The W1AW station itself faces Main Street, and the picture was taken almost from the road. Behind the station, there is a parking lot, and behind that is the ARRL administrative office. I parked and headed into the office building, the front portion of which is a large reception area. One side is a display area for ARRL publications, tee-shirts, etc., but there is also a front desk. I signed into the log book at the front desk and was told that if I wanted, I could join a tour and/or operate W1AW.
The day after Christmas, many of the staff took the day off, so it was quiet at HQ, but a volunteer, Jim, took me around to see the place. We started in some offices related to member activities including the outgoing QSL bureau, VEC, and EMCOMM support.
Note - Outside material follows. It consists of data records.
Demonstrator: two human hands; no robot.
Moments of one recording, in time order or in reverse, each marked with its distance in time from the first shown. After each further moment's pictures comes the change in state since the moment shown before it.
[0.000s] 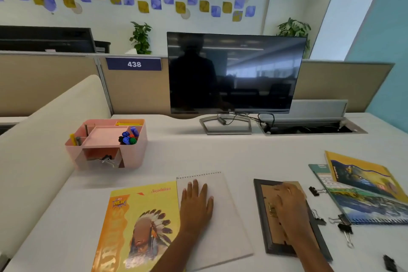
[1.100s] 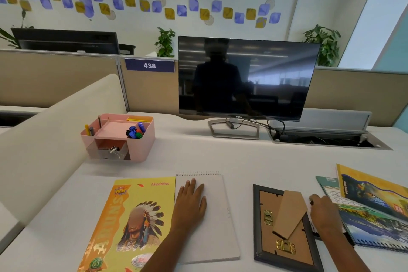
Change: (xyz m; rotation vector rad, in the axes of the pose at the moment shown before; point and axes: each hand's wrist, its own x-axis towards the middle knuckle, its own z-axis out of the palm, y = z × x) left_hand -0.005 0.009 0.000 -0.172 -0.020 -0.122; right_hand 0.076 0.104 -0.013 -0.455 -0.194 0.078
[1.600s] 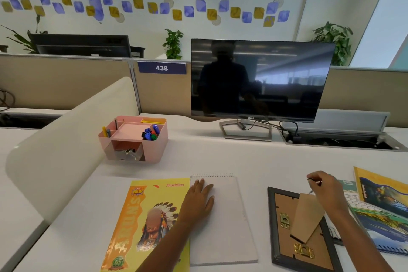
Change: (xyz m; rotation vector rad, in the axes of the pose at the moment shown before) left_hand 0.006 -0.020 -0.026 0.030 -0.103 0.074; right_hand -0.005 -0.065 -0.065 0.571 0.105 -0.103
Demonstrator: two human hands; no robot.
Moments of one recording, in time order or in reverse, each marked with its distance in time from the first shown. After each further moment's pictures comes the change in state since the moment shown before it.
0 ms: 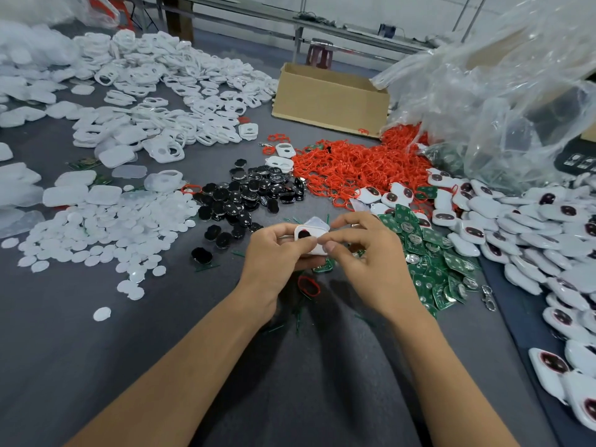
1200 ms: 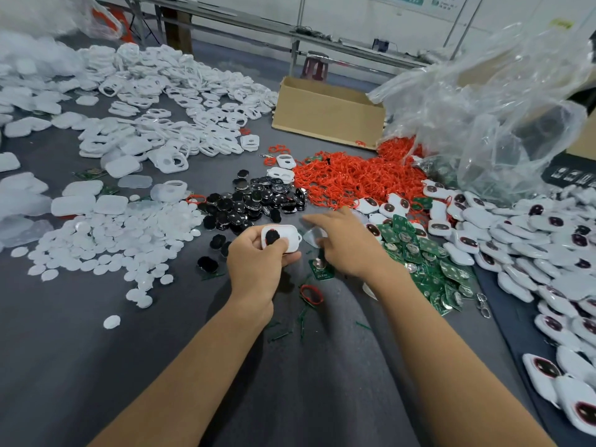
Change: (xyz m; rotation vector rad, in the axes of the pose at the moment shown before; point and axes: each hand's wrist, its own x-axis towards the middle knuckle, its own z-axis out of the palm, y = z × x) left_hand 0.004 0.003 -0.013 -0.026 0.318 0.068; right_hand 0.062 0.019 0.021 -0.607 -0.429 -0.091
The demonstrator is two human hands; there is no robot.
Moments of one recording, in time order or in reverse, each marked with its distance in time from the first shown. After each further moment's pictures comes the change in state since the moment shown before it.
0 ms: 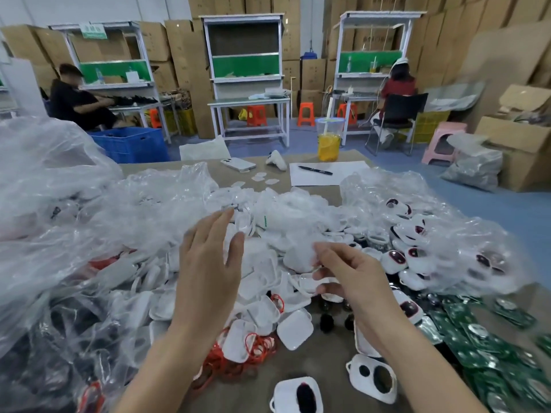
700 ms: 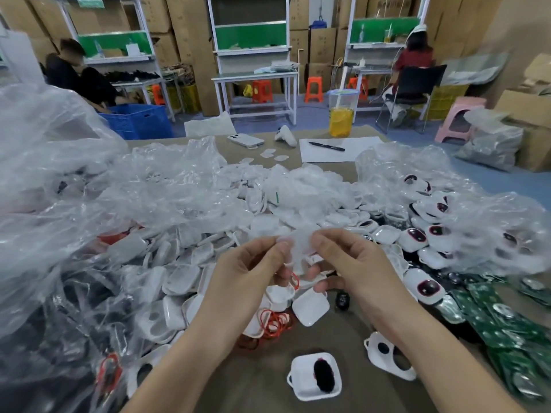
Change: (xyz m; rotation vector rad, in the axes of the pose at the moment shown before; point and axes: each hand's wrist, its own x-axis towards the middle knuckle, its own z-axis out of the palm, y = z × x) left_hand -0.030 0.012 -0.001 -0.758 -0.340 -0.425; right_hand -0.013 0.004 0.013 -0.031 -0.223 0.010
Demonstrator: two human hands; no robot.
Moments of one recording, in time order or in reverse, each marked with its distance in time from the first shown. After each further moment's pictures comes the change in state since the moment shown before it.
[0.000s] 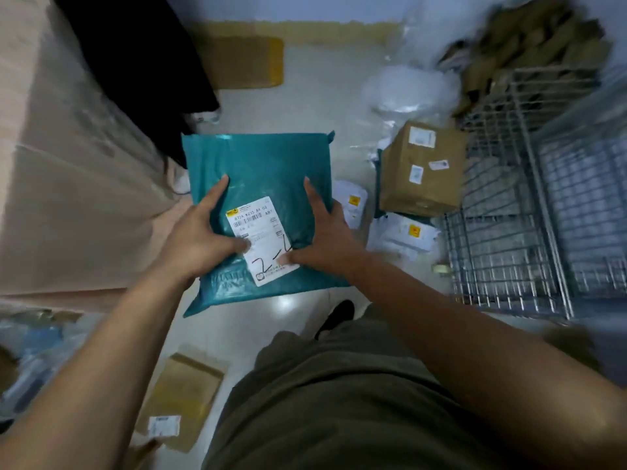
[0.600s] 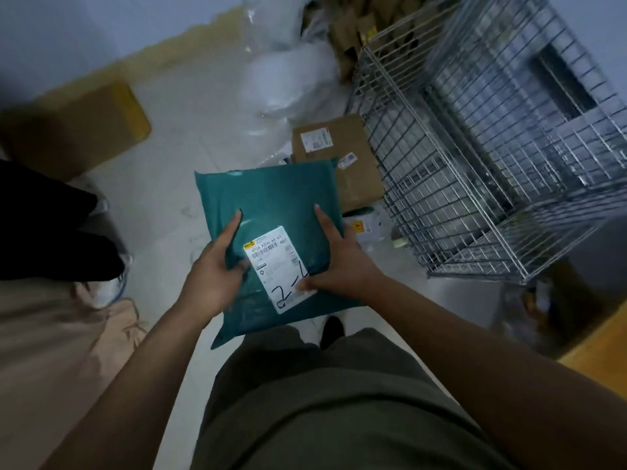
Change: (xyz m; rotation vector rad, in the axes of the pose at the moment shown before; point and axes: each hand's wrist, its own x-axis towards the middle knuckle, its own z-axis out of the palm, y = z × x) left_hand 0.192 0.164 0.161 0.264 -0.356 0.204; right_hand 0.069 0.148 -0.165 0.214 0.235 0.339
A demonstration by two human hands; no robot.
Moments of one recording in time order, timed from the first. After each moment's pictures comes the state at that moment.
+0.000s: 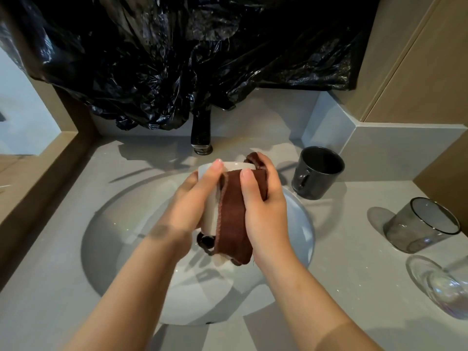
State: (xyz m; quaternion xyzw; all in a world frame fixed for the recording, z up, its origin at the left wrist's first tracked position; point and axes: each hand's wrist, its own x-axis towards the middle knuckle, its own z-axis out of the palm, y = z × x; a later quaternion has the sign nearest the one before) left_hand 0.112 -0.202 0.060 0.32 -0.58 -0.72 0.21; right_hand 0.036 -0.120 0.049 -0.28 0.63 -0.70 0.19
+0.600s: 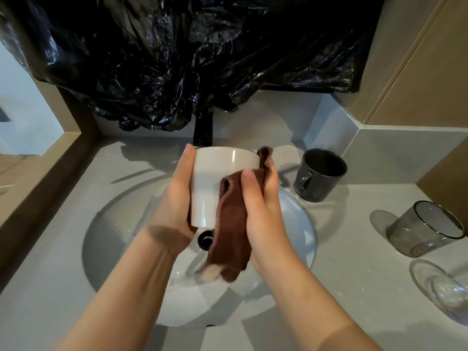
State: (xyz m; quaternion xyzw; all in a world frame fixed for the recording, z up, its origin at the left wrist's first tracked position) left_hand 0.112 -0.207 0.071 0.22 -0.45 -0.84 0.22; right_hand 0.046 -0.116 0.065 -0.23 0.59 -0.71 0.31
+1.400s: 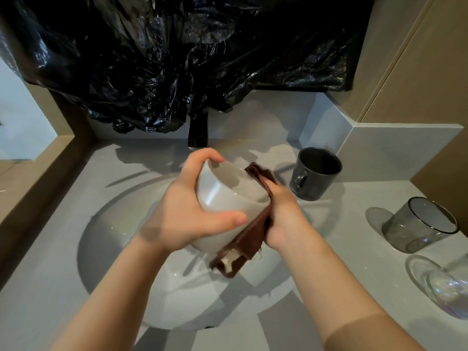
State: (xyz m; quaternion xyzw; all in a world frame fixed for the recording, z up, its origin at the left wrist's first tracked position) left_hand 0.124 -0.210 0.067 0.14 -0.80 -0.50 0.29; right_hand 0.002 -0.123 0.065 -0.03 0.55 -0.71 0.45
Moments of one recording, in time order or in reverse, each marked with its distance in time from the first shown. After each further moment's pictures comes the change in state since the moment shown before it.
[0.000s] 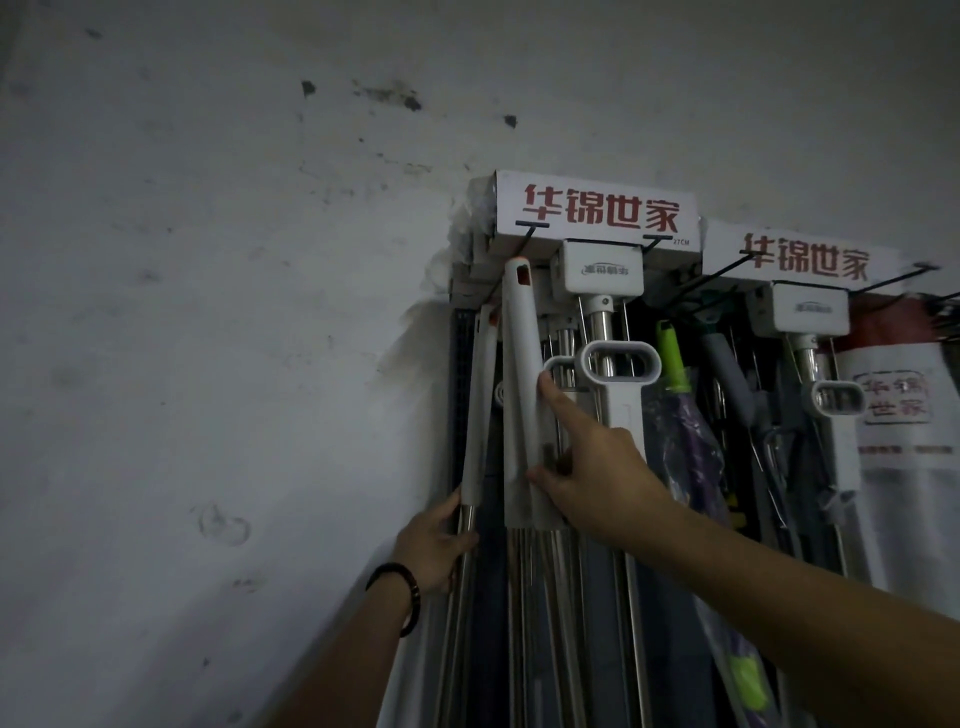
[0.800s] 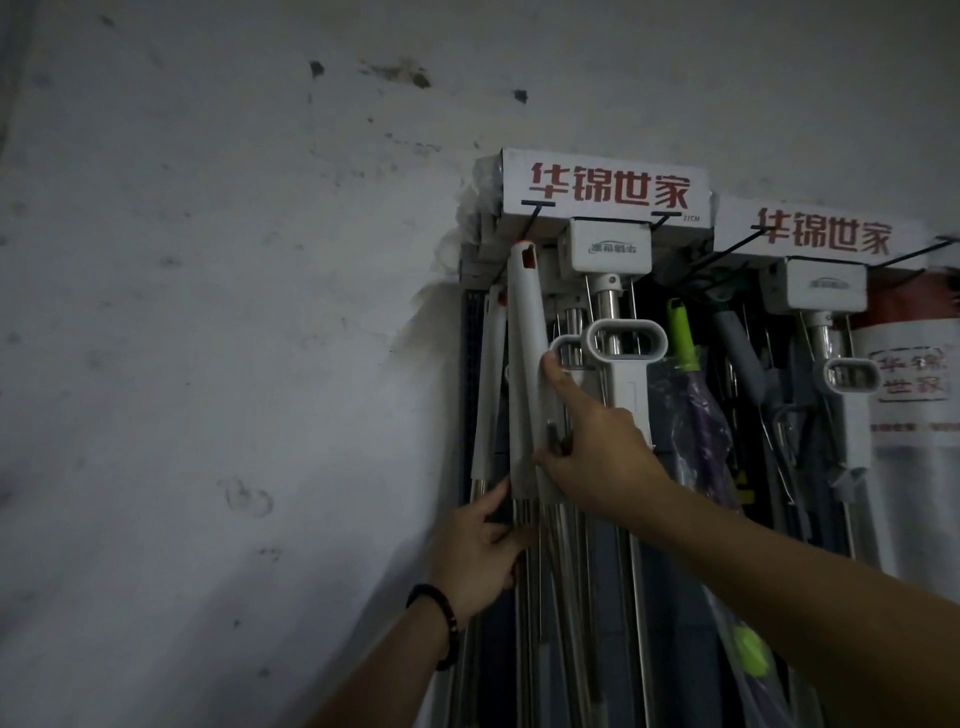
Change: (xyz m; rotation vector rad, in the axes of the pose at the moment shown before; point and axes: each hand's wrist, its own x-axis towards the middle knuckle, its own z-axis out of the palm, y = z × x) left_hand -0.076 0.045 0.043 -0.196 -0.020 0.065; right_hand -0.006 -0.008 -0.001 -0.053 -0.007 0.027
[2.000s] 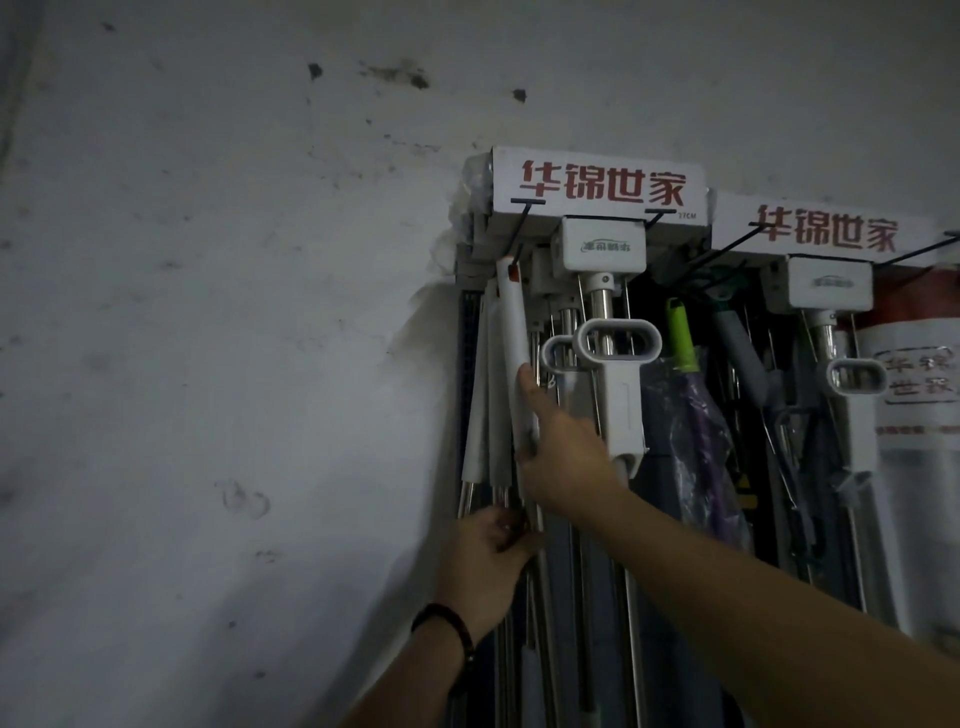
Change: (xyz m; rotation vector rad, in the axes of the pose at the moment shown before) left_hand -0.005 0.005 0.026 0.212 0.205 0.082; right_hand 0.020 0.001 0.032 -0.023 -0.016 0.070
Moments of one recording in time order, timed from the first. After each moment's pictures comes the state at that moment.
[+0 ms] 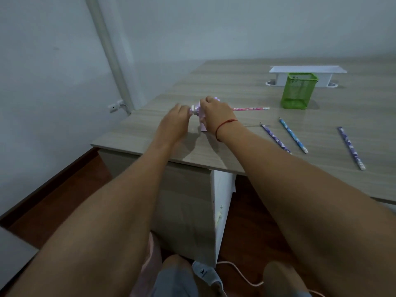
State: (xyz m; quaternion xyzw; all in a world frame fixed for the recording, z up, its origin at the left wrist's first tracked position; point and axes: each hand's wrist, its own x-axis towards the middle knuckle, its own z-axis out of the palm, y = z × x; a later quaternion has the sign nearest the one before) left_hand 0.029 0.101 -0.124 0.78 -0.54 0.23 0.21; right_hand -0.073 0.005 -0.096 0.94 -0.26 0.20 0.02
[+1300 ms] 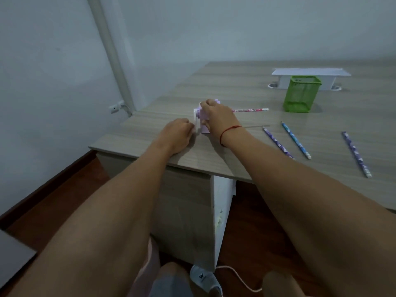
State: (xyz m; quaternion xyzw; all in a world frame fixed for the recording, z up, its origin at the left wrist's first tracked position) left_hand 0.040 0.095 -0.136 0.78 -0.59 0.16 0.15; right_hand -0.074 -0.006 -0.098 0.95 -0.24 0.20 0.01
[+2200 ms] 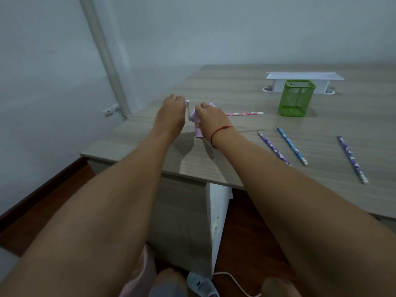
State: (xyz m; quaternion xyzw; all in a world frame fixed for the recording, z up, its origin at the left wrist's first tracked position) left_hand 0.054 0.064 -0.102 0.78 -0.51 0.25 0.28; right_hand -0.062 -0.006 -0.095 0.94 -0.25 0.20 0.03
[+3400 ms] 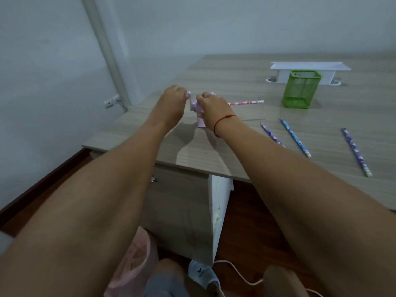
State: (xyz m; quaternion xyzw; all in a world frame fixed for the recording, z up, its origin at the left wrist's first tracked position) left_hand 0.055 0.073 -0.089 0.73 -0.59 0.28 0.22; right_hand -0.056 -0.013 -0.093 0.95 -0.24 0.20 0.03
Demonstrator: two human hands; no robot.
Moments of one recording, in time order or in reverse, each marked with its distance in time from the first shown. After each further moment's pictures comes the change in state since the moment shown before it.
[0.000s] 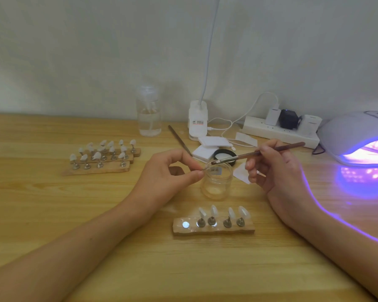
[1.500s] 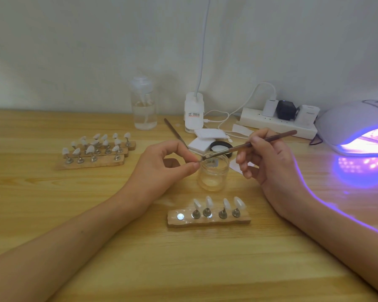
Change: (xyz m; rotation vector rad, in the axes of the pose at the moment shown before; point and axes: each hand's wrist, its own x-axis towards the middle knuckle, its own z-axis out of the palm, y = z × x) left_hand -0.003 0.004 0.000 0.018 -0.016 -0.006; right_hand 0.000 0.002 0.002 -0.048 -0.063 -0.012
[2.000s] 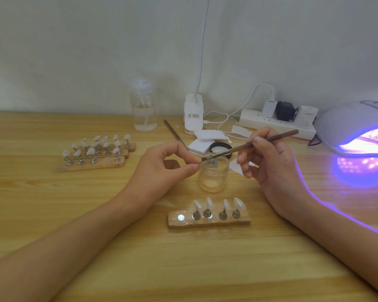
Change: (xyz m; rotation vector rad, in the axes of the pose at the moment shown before) left_hand 0.001 -0.001 0.000 -0.010 -0.003 0.008; right_hand 0.000 -0.002 0.000 0.042 -0.007 -0.024
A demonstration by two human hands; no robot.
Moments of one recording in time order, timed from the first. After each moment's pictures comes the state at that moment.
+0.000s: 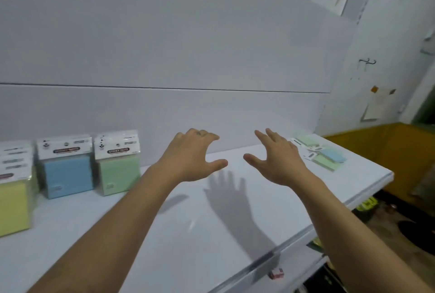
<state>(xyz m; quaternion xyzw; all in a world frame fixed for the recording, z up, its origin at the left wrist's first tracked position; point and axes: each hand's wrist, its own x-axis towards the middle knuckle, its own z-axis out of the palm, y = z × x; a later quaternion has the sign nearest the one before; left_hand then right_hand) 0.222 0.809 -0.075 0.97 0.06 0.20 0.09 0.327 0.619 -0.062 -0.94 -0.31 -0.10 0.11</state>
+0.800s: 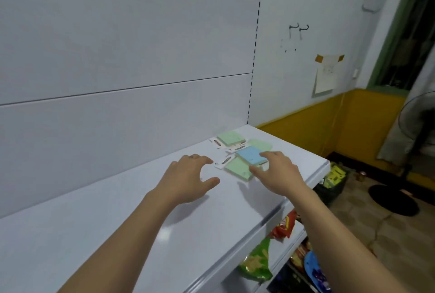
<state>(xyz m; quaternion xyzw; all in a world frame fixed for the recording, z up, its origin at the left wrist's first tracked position) 0.527 0.587 -0.121 0.99 0.03 0.09 0.14 0.623 0.376 -0.128 -0.97 -0.15 -0.03 0.19</state>
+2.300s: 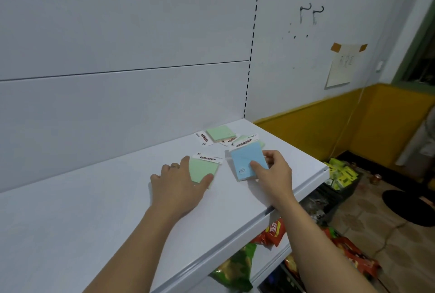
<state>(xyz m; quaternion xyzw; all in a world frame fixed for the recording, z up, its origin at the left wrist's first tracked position) 0.585 0.533 -0.175 0.95 0.25 0.12 0.11 0.712 0.350 -0.199 -0.80 -0.10 -0.06 0.58</state>
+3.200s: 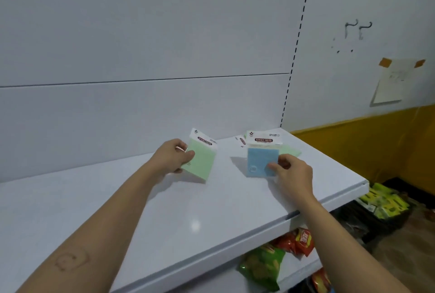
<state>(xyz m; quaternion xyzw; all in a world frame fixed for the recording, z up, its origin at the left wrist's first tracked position) 0.522 0.630 -0.130 0.78 0.27 0.18 0.53 0.678 0.374 -0.172 -0.84 -0.19 -0.07 0.51</state>
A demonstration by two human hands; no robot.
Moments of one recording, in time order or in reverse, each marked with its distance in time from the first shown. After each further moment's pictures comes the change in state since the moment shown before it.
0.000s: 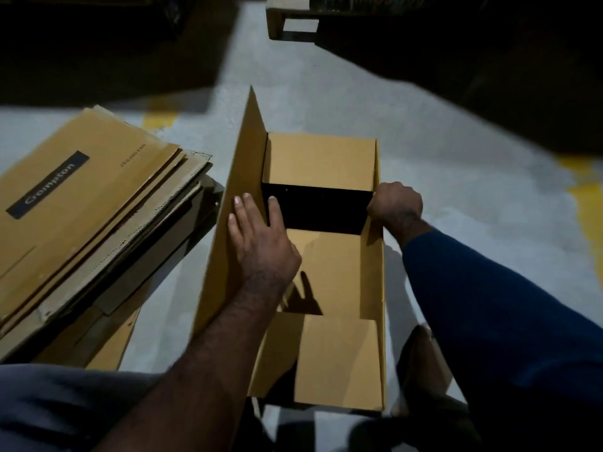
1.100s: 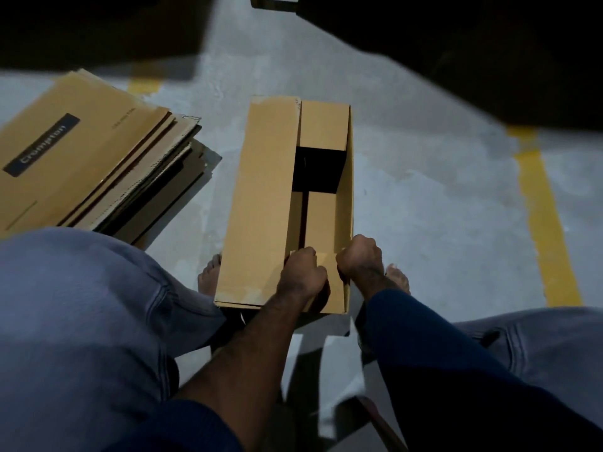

We peeked in at various offices related to creating the ARRL publications like QST and QEX: the editorium, the graphics department, and the labs in which product review testing takes place. The product testing room is essentially fully shielded and has a solid wall of test gear. Across from it, there is a more conventional lab with work benches, soldering irons, and typical test gear piled high. Walking through the halls, there were several display cases with all sorts of antique radio and electronic gear, documents related to technical and political milestones in radio, and some of the original Wouff Hong artifacts.
After touring the admin building, we walked across the parking lot and spent some time in W1AW itself. In the foyer area, there is a rotary spark gap generator (not connected to an antenna), and the Old Man’s desk, with vintage gear. There are three modern operating rooms, each with two positions. In the first room, boom-mounted Heil mikes are attached to top-end contesting rigs — $15k+ radios with more knobs, buttons and glowy bits that I knew what to do with. The middle room was also set up for voice operation and perhaps digital, and the room nearest the front of the building had more middle range rigs and was set up for CW. There is also a computer console in the center of the station that controls the automated transmissions. Behind it, there is a wall of rack-mounted equipment including the patch bays that allow RF to be routed from any operation position to any antenna.
When I got back that evening, I took a moment to renew my license. I just took a look at QRZ, and it appears that the renewal has already been processed by the FCC. Looks like I won’t have to think about this again until 2024.